- **Exercise brief**: Return exactly the lines of the entries, from the one with "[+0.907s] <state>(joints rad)" to the last.

- **Saved data entries**:
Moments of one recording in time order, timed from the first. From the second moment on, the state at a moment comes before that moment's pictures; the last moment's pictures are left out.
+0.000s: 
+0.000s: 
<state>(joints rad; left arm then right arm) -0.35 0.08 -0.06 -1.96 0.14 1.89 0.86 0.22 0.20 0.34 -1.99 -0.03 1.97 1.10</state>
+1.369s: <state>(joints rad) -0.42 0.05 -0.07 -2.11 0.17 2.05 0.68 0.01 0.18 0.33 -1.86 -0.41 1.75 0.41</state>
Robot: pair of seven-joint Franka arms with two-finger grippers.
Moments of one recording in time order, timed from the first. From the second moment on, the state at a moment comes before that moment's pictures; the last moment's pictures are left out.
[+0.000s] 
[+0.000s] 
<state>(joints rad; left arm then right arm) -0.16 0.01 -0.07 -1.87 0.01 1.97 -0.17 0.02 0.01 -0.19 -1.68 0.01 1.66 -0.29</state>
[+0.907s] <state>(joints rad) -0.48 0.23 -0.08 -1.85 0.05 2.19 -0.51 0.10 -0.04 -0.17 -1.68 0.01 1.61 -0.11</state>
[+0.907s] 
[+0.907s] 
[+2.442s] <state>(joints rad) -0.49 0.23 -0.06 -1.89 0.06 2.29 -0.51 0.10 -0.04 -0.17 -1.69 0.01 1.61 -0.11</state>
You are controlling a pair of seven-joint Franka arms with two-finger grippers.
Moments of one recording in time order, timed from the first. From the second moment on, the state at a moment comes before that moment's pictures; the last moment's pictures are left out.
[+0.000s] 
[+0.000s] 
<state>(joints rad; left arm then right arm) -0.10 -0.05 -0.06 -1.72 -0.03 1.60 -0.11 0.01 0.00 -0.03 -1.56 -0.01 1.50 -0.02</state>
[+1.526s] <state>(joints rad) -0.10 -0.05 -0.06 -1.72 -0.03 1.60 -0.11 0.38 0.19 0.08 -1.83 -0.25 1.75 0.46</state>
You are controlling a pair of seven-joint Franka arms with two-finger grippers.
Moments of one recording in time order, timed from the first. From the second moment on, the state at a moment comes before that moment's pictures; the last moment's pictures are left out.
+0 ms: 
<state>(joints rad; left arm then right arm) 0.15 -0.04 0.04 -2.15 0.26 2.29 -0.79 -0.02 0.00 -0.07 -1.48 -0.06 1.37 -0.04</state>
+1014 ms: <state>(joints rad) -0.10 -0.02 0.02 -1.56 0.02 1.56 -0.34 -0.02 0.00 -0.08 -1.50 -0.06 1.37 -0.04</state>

- **Reply**:
[+0.907s] <state>(joints rad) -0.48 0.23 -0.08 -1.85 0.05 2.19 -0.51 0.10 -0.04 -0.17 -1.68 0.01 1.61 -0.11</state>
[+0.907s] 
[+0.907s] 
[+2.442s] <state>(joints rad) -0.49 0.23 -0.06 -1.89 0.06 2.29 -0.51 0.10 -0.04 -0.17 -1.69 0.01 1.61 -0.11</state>
You are controlling a pair of seven-joint Franka arms with two-finger grippers.
Moments of one recording in time order, timed from the first. From the second moment on, the state at a moment comes before that moment's pictures; the last moment's pictures are left out.
[+0.000s] 
[+0.000s] 
<state>(joints rad; left arm then right arm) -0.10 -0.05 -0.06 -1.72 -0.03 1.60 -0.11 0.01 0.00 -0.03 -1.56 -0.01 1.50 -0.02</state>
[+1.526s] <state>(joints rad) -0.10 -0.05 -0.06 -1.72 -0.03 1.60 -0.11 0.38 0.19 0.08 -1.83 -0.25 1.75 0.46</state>
You are controlling a pair of seven-joint Franka arms with two-finger grippers.
Moments of one recording in time order, timed from the first. From the second moment on, the state at a moment comes before that moment's pictures; the last moment's pictures are left out.
+0 ms: 
<state>(joints rad; left arm then right arm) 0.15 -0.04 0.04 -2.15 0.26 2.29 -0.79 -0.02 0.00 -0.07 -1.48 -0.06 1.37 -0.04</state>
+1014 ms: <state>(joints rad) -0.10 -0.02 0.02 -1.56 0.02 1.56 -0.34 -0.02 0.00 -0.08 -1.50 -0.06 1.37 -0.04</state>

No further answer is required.